I know Caz expressed some interest earlier but I don't know if he is still interested or not?

If he isn't interested in fishing I will have a spot open.

But I won't know until I hear from Caz.


----------



## caznik (Jun 3, 2002)

When is this outing and how much is it? I am interrested in going with you little brother so I can show you how to river fish. lol
If you like we can meet at a certain time by the off ramp on 131. Its the Hastings and Bradly exit. There to the south west corner there is parking. Then you can pick me up buddy. I can show you the rest of the way.....................Caznik


----------



## Sixshooter (Mar 16, 2003)

Caz this is March 13th which is two weeks from today.

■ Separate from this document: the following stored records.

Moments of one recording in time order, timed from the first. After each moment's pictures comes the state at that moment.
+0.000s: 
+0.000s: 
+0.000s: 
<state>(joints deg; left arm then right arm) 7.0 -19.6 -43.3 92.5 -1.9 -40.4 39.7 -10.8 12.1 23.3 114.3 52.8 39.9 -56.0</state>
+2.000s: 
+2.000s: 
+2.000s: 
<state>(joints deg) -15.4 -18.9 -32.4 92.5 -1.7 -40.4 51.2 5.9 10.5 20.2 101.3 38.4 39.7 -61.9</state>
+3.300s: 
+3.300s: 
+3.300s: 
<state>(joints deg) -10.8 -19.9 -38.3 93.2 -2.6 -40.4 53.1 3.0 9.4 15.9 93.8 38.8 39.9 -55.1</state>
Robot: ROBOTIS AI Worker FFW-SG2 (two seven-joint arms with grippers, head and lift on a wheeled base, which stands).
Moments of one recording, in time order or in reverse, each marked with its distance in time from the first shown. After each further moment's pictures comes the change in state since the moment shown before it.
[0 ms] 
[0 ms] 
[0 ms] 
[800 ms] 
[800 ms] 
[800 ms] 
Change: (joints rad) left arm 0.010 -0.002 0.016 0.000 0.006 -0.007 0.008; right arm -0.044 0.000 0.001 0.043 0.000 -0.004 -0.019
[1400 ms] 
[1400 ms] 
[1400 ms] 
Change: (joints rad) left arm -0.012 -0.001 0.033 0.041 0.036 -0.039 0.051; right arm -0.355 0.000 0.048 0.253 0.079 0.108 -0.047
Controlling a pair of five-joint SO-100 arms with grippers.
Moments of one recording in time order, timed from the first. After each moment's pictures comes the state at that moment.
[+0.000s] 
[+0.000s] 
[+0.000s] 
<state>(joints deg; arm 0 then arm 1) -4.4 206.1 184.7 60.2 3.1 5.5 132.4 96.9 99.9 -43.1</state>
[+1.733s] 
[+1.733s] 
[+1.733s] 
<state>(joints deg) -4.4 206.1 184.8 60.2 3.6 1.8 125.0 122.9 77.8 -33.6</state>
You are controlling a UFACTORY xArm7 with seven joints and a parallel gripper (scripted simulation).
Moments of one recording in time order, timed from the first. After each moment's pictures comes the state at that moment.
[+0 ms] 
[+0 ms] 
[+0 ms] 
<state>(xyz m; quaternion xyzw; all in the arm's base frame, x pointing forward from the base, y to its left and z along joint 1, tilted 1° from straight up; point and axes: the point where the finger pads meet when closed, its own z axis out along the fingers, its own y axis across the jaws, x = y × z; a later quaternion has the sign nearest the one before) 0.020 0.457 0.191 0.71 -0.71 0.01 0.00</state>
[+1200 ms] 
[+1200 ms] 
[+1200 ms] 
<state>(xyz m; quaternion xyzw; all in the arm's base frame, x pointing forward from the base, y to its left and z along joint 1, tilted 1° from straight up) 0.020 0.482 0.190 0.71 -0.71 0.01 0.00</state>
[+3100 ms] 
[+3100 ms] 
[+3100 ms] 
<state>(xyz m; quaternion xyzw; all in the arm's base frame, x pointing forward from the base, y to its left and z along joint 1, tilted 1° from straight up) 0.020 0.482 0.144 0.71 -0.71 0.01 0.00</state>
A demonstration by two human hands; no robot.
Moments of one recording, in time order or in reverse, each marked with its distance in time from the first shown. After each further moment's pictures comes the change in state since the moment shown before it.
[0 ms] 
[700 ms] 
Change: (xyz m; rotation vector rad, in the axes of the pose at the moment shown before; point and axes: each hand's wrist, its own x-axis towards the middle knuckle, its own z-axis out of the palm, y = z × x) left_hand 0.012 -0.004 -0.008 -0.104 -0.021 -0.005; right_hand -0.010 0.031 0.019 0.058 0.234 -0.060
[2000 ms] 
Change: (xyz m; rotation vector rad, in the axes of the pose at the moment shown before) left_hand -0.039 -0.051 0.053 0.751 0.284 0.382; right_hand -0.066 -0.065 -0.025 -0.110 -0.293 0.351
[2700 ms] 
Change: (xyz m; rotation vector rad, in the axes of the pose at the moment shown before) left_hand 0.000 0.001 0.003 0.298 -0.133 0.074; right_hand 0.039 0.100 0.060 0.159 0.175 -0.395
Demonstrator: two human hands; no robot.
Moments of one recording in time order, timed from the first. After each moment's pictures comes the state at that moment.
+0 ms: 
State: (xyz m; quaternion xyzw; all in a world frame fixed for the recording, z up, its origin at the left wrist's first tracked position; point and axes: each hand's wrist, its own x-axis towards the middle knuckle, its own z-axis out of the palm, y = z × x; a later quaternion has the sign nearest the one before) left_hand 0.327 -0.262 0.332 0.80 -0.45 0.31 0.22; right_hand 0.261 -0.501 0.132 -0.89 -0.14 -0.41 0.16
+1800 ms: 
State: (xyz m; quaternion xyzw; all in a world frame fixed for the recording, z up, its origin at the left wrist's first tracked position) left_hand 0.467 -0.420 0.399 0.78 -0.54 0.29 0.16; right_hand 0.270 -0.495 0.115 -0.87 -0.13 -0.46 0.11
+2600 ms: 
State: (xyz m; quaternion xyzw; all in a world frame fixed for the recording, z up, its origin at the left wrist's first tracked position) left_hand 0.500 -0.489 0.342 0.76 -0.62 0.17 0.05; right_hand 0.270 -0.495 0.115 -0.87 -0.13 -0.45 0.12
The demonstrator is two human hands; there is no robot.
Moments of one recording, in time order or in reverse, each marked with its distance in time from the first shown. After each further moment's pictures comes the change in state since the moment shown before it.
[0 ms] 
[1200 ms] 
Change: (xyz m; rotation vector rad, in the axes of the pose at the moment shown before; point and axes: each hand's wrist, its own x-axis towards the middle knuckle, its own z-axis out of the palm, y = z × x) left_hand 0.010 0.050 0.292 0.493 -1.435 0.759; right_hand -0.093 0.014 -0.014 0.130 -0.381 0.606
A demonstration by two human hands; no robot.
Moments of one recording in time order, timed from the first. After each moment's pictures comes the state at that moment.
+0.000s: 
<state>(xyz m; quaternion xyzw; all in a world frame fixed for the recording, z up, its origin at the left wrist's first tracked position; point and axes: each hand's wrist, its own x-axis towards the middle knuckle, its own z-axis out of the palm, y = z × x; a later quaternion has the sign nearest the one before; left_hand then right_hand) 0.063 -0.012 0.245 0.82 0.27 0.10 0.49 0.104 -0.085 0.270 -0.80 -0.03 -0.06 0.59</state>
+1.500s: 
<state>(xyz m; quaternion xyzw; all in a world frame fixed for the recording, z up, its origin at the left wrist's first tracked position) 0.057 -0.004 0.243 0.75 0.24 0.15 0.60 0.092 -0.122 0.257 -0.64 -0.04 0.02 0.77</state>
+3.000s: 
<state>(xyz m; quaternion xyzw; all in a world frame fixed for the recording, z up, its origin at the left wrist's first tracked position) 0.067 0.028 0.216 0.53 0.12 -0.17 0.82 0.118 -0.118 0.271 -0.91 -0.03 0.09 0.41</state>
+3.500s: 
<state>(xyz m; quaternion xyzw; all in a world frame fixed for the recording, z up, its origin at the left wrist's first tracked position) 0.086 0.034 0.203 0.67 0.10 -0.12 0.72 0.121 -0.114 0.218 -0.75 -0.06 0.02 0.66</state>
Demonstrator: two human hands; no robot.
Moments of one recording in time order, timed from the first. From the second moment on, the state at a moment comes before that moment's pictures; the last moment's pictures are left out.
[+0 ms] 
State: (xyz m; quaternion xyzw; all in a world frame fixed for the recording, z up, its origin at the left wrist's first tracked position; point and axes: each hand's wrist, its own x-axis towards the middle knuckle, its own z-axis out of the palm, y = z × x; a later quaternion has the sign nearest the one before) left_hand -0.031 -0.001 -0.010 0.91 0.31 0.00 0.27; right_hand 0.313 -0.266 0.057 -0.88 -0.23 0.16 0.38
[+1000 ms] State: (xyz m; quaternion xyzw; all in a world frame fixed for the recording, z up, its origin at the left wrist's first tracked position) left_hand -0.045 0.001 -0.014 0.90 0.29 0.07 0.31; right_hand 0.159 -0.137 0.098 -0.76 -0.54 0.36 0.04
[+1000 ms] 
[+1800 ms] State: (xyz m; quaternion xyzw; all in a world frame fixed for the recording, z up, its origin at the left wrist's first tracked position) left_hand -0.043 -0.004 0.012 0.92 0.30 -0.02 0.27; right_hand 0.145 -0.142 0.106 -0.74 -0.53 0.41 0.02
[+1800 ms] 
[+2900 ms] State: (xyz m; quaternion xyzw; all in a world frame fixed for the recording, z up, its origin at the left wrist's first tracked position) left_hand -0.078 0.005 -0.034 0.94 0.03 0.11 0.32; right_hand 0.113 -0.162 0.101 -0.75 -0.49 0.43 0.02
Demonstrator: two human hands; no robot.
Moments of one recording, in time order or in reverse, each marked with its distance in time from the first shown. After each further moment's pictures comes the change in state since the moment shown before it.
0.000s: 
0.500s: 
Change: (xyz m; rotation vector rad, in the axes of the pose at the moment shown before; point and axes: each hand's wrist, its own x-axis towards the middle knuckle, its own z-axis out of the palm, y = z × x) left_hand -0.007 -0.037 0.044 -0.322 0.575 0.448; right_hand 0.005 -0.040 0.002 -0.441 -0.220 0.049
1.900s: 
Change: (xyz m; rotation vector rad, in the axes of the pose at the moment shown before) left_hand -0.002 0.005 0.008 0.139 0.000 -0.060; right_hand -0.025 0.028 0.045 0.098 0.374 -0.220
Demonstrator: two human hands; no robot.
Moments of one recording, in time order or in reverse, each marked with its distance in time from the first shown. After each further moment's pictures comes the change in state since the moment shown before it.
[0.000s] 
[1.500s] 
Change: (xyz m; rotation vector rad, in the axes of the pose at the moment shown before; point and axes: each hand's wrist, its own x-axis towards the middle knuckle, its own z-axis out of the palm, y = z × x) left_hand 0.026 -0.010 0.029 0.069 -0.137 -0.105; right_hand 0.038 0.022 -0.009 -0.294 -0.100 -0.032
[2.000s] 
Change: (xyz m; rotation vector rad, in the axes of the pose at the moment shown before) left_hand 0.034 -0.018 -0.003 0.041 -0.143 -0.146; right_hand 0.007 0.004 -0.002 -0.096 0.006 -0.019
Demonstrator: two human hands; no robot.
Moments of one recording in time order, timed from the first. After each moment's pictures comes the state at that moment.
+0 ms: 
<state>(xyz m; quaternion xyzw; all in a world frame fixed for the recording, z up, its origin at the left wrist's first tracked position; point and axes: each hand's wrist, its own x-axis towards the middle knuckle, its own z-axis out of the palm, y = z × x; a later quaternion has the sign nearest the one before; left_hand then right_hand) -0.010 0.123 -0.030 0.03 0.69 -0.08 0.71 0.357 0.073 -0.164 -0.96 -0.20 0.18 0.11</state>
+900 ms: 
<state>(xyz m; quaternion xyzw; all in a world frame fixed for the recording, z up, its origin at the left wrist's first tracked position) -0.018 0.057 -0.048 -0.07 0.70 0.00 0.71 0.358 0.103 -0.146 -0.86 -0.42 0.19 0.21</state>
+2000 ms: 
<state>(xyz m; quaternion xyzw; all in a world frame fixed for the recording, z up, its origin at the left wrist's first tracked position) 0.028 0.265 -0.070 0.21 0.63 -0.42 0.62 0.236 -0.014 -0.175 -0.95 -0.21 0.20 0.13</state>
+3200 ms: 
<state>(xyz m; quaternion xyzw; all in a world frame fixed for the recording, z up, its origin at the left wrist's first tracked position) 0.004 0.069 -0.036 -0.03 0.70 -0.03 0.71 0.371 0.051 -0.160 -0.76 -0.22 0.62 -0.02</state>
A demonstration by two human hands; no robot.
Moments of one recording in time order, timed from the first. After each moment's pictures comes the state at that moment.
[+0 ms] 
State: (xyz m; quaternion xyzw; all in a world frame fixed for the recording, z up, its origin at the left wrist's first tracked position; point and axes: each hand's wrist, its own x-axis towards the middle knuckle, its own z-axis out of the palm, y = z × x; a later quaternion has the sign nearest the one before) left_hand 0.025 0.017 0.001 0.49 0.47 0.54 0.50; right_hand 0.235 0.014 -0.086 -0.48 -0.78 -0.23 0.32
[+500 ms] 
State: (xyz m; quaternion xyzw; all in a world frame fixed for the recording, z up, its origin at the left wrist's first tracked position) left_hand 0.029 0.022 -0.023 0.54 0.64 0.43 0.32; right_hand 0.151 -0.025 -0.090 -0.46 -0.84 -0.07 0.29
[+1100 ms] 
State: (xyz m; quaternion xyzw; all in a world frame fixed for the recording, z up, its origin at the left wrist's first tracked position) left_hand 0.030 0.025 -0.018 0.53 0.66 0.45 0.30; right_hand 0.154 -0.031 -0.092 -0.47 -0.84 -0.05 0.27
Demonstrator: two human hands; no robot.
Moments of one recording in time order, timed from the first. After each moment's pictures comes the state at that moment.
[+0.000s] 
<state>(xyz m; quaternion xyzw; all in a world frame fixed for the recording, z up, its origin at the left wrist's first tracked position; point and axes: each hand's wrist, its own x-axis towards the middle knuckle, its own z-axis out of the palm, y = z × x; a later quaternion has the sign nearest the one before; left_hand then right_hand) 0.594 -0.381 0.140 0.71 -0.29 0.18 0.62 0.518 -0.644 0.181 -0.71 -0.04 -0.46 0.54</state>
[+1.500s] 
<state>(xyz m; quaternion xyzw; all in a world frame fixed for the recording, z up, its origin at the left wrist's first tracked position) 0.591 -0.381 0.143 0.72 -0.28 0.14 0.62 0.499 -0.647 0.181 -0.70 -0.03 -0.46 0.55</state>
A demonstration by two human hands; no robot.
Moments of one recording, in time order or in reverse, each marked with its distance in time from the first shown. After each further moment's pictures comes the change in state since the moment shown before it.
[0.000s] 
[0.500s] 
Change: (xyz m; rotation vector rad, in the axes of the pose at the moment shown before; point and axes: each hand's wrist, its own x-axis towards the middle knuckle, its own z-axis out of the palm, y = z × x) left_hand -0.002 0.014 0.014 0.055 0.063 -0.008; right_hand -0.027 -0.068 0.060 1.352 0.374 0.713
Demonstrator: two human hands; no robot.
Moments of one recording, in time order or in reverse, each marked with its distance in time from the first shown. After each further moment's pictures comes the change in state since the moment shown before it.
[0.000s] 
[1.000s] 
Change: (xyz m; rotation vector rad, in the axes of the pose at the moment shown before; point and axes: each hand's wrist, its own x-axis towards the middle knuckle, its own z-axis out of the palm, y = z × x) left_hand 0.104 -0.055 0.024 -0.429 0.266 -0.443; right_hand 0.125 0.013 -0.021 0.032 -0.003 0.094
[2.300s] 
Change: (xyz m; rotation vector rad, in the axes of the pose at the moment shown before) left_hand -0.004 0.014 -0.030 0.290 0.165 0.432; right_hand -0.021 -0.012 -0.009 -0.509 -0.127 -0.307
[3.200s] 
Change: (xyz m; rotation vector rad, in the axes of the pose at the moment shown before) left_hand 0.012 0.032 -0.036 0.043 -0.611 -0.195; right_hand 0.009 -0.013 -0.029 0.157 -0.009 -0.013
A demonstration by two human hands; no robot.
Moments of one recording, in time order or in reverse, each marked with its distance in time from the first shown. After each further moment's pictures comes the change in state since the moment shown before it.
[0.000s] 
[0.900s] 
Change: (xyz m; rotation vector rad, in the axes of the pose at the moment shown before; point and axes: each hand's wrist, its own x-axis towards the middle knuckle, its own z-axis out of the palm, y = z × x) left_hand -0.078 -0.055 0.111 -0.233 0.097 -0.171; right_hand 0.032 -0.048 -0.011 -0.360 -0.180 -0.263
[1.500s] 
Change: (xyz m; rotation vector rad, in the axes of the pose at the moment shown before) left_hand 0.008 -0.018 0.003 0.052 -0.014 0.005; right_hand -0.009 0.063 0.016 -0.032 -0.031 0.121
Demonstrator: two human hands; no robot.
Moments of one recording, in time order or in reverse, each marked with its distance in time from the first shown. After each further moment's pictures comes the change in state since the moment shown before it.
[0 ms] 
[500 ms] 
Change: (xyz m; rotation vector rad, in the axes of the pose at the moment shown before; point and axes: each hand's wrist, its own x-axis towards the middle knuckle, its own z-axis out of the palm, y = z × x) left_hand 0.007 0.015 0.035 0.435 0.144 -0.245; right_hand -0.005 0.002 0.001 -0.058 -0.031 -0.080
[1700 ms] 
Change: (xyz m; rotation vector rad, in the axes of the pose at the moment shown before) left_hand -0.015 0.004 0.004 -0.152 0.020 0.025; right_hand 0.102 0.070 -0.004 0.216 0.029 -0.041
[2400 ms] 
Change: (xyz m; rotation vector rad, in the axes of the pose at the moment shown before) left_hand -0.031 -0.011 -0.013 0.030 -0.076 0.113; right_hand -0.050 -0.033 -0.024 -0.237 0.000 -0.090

I don't believe it is a tourney just an outing???

But I could be wrong on that one...

Anyway...

Sounds good about meeting you at a park and ride.


----------



## caznik (Jun 3, 2002)

Sixshooter,
Give me a call soon you get home for this fishing outing. You have my #.

Laets show Spanky whos the champs.........CAZNIK


----------



## Mitch (Jan 10, 2003)

We can scrap the tourney idea if you guys want. I was thinking 5-10 bucks a person, half of pot goes to big fish, half goes to most weight total catch (3 fish limit). I really don't care what we do, even though I was already trying to decide what I was going to spend my winnings on!!! 

I'm thinking launch when and wherever you want and pack it up at 1 or 2 in the afternoon. No Threat has invited us over to his place for a cookout and some pops afterwards. 

It's only two weeks away so we should probably try to figure out what we're going to do for food. 

Mitch


----------



## Sixshooter (Mar 16, 2003)

Tourney is fine with me Mitch.

I just handn't seen or missed the thread that put down prices and what not...

Whatever it is you would like to do lets do it...You are the one putting on this excursion...hehe...

Can't Wait...


----------



## Mitch (Jan 10, 2003)

It's kinda tough because we're not meeting up before fishing so I guess we'll have to go on the honor system and everyone pay before weigh-in. Anyone have a scale we could use? If we can't scrounge up a scale I guess I'll just have to eyeball them!! 

$5 a person due and weigh-in
Half of pot goes to biggest single fish
Half of pot goes to biggest catch (total weight 3 fish limit)

Any objections?

Checked out the river this weekend and it's clear from top to bottom. 

Mitch


----------



## Spanky (Mar 21, 2001)

I have a good digital scale on board at all times! I would sugest the honor system, with everyone keeping the fish/coolers closed until we get ready for weigh-in. This could be alot of fun, and whats 5 bucks. I
think the timing on this event is gonna be perfect!

Stein, are you in or what? I know Don is gonna make it this time!


----------



## severus (Feb 8, 2000)

This format sounds good to me. The fishing should be good by then.

Are we going to use marine radios, or just bring 2-way radios?


----------



## caznik (Jun 3, 2002)

I have a scale to if you want to use mine.

Caznik


----------



## Mitch (Jan 10, 2003)

It really doesn't matter which scale we use, we just need to use the same one for all fish.

Our timing should be great as long as the river doesn't turn to chocolate milk on us.

Mitch


----------



## kingfisher2 (Mar 22, 2001)

Count me in on this one...I'd like to join a crew if there's any open seats....bank fishing will be tight.

Marc


----------